このケースでは、2つのフィールドからなるナビゲーション・ステップが1つだけありました:
- Name:このフィールドはエンドユーザーから渡されたデータベースの名前である。 この場合、
AdventureWorks2019
であったが、このフィールドは常にエンドユーザーがデータ取得時に入力したものをそのまま渡すべきである。 - Kind:このフィールドはエンドユーザーには見えない情報で、コネクタやドライバの実装に固有のものです。 この場合、この値は、アクセスされるべきオブジェクトのタイプを特定します。 この実装では、このフィールドは文字列で構成される固定値になります
Database
。
このような情報は次のコードに変換されます。 このコードは、 SqlODBC.Publish
レコードに新しいフィールドとして追加する必要があります。
NativeQueryProperties = [
NavigationSteps = {
[
Indices = {
[
FieldDisplayName = "database",
IndexName = "Name"
],
[
ConstantValue = "Database",
IndexName = "Kind"
]
},
FieldAccess = "Data"
]
}
]
重要
フィールドの名前は大文字と小文字が区別され、上記のサンプルに示されているように使用する必要があります。 フィールドに渡されるすべての情報 (ConstantValue
、 IndexName
または FieldDisplayName
) は、コネクタの M コードから派生する必要があります。
ユーザーが入力した値から渡される値には、FieldDisplayName
と IndexName
のペアを使用できます。 固定または事前定義されていて、エンドユーザーが渡すことができない値の場合は、ConstantValue
と IndexName
のペアを使用できます。 この意味において、NavigationSteps レコードは 2 つのフィールドで構成されます。
- Indices:
Value.NativeQuery
関数のターゲットを含むレコードに移動するために使用するフィールドと値を定義します。 - FieldAccess: ターゲット (通常はテーブル) を保持するフィールドを定義します。
DefaultOptions
DefaultOptions
フィールドを使用すると、コネクタのネイティブ クエリ機能を使用するときに、オプションのパラメーターを Value.NativeQuery
関数に渡すことができます。
ネイティブ クエリの後にクエリ フォールディングを保持するには、コネクタにクエリ フォールディング機能があると仮定して、EnableFolding = true
に次のサンプル コードを使用できます。
NativeQueryProperties = [
NavigationSteps = {
[
Indices = {
[
FieldDisplayName = "database",
IndexName = "Name"
],
[
ConstantValue = "Database",
IndexName = "Kind"
]
},
FieldAccess = "Data"
]
},
DefaultOptions = [
EnableFolding = true
]
]
これらの変更を加えたら、コネクタを構築し、テストと検証のために Power BI Desktop に読み込みます。
コネクタをテストして検証する
新しいカスタム コネクタを配置した Power BI Desktop で、データの取得 エクスペリエンスからコネクタを起動します。 コネクタを起動すると、ダイアログに Native query という名前の長いテキスト フィールドが表示され、括弧内にコネクタが機能するために必要なフィールドが含まれていることがわかります。 コネクタのテスト時に以前に入力したサーバー、データベース、SQL ステートメントと同じ値を入力します。

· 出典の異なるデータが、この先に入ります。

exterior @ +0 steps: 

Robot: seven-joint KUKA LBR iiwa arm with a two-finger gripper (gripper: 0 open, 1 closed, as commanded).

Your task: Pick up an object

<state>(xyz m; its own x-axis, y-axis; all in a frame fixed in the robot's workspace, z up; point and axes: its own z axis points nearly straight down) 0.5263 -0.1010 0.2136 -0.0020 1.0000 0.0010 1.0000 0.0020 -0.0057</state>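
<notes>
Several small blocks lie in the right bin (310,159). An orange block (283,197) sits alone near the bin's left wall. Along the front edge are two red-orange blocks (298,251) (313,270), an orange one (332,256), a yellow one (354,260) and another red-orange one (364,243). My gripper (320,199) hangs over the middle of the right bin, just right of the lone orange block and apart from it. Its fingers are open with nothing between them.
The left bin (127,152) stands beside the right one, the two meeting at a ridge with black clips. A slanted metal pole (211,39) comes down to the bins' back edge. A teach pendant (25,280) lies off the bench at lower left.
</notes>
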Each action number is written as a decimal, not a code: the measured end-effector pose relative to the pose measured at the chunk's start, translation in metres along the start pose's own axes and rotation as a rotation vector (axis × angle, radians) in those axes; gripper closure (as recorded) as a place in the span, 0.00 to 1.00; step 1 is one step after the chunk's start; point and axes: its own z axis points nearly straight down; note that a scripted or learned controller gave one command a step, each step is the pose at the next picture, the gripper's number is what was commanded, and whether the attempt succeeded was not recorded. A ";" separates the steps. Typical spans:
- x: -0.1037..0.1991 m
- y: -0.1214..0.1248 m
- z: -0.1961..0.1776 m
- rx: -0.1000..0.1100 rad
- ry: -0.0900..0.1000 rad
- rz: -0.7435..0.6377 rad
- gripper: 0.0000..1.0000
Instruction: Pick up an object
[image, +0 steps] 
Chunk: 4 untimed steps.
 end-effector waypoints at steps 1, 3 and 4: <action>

OK を選択すると、実行されたネイティブ クエリのテーブル プレビューが新しいダイアログに表示されます。
[OK] を選択します。 新しいクエリが Power Query エディター内に読み込まれるので、必要に応じてコネクタのさらなるテストを行うことができます。
Note
コネクタにクエリ フォールディング機能があり、 Value.NativeQuery
のオプション レコードの一部として EnableFolding=true
を明示的に定義している場合は、Power Query エディターでさらに変換がソースにフォールド バックするかどうかを確認して、コネクタをさらにテストできます。